Po kilku minutach byłem już w niewielkim, okolicznym parku. O tej godzinie kręcili się równie nastolatkowie, którzy wracali ze szkoły, bądź dzieci bawiące się na polanie w towarzystwie rodziców.

Wszystko wydawało się jeszcze bardziej zachwycające, gdy miałem świadomość, że nikt mnie nie kontroluje i mogę iść gdzie chcę.

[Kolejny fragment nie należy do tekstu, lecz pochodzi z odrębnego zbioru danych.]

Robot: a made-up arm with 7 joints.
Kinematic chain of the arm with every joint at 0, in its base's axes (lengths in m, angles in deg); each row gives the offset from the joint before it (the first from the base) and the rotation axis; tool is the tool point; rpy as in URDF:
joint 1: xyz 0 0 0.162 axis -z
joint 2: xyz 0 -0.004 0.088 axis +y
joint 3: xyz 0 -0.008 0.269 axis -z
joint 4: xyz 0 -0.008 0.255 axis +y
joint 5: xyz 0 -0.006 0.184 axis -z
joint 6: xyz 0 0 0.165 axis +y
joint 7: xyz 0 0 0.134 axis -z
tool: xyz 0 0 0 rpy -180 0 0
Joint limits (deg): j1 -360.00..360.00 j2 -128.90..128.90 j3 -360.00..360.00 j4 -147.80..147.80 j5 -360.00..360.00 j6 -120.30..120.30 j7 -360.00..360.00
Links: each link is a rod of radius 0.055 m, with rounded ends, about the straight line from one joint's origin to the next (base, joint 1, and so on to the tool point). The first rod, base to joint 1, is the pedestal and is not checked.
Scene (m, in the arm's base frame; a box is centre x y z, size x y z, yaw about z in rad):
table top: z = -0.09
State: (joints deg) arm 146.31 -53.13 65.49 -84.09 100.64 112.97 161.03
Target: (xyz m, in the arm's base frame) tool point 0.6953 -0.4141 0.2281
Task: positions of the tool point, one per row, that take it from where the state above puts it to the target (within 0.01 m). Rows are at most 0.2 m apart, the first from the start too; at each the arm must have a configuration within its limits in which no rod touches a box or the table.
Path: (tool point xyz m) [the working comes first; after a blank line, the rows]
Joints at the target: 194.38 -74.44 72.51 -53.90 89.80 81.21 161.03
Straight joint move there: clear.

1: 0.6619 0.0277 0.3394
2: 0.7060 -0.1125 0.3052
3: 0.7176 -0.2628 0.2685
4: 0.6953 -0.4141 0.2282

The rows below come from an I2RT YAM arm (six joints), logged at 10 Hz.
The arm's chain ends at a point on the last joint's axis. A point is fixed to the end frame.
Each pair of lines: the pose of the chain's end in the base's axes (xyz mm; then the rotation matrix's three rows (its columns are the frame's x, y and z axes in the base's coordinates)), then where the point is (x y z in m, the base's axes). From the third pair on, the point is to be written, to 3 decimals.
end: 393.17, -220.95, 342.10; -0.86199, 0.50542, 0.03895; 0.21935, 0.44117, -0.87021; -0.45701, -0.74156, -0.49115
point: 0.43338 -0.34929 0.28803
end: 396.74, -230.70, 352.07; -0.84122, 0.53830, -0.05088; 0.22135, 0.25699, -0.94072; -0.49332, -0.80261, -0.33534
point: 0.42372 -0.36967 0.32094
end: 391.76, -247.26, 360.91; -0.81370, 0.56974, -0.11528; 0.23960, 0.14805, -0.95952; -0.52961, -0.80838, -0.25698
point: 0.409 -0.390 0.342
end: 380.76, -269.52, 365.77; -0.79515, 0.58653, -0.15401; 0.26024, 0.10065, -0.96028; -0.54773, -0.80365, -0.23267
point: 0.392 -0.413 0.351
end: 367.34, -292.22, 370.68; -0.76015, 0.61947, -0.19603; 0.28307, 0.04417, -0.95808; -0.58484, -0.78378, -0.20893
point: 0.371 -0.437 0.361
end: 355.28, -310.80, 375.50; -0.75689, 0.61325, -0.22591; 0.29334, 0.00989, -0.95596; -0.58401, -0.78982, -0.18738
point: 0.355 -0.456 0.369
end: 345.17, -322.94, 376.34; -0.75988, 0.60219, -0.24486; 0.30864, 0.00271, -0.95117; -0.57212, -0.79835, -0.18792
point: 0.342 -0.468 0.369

Chociaż na te pół godziny.

Przysiadłem na jednej z ławek, odchylając głowę w tył. Niebo wyglądało naprawdę pięknie, patrząc na nie spomiędzy drzew i wdychając zdrowe powietrze [teoretycznie, bo nawet w parku było zanieczyszczone, ale mniej]. Nawet nie zareagowałem na to, że ktoś dosiadł się do mnie i czułem na sobie spojrzenie. Dopiero ciche odchrząknięcie spowodowało, że otwarłen oczy, przekręcając głowę w prawo.

Moje serce zamarło, a całe ciało przeszedł dziwny dreszcz.

- Jimin?

a/n no ja nie wiem, co za przypadek.